Dependencies - Run Tasks in Parallel¶
Dependencies in official documentation
Intro to Dependencies - Run Tasks in Parallel¶
Here is the Taskfile to follow along.
Open the working directory in terminal (I suggest you to use
./working_dir
)
Here's an important thing:
Dependencies in Taskfile is the easy way to do tasks in parallel.
It's convenient in order to speed up tasks. At the same time it adds a limitation:
dependencies shouldn't depend on each other.
Let's run something in parallel. Create a new taskfile: task --init
. Open it
with a text editor and add three new tasks there:
download:
desc: download datasets in parallel
deps:
- dataset1
- dataset2
dataset1:
desc: download dataset 1
cmds:
- wget https://eforexcel.com/wp/wp-content/uploads/2017/07/5000-Sales-Records.zip
dataset2:
desc: download dataset 2
cmds:
- wget https://eforexcel.com/wp/wp-content/uploads/2017/07/10000-Sales-Records.zip
The fisrt task calls the second and the third in parallel. Run it and see:
task download
.
Okay, now we have our datasets. But they are packed into zip archives.

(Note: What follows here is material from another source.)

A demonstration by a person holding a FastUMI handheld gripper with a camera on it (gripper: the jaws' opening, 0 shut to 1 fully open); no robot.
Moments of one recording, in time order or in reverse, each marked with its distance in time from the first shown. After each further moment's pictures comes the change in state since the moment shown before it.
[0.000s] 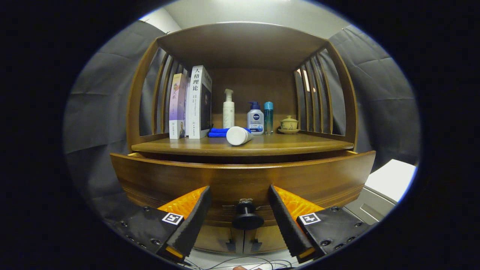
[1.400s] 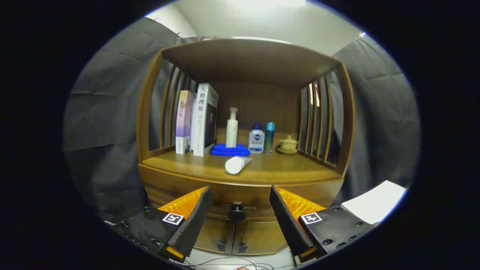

Let's unpack them, also in parallel. Meanwhile we'll get familiar with an
alternative syntax for lists in taskfiles. Add tasks to the taskfile:
extract:
desc: extract datasets in parallel
deps: [extract1, extract2]
extract1:
desc: extract dataset 1
cmds:
- unzip 5000-Sales-Records.zip
extract2:
desc: extract dataset 2
cmds:
- unzip 10000-Sales-Records.zip
Note this line:
deps: [extract1, extract2]
It is equivalent to the list of lines starting with dashes like this:
deps:
- extract1
- extract2
I don't recommend to write commands in tasks in this form to keep them human
readable, but for list of dependencies it's fine, as it consists of short words.
There's another important thing about dependencies: they run before the
commands of the task that depend on them.
By the way, we will return to those datasets in further chapters.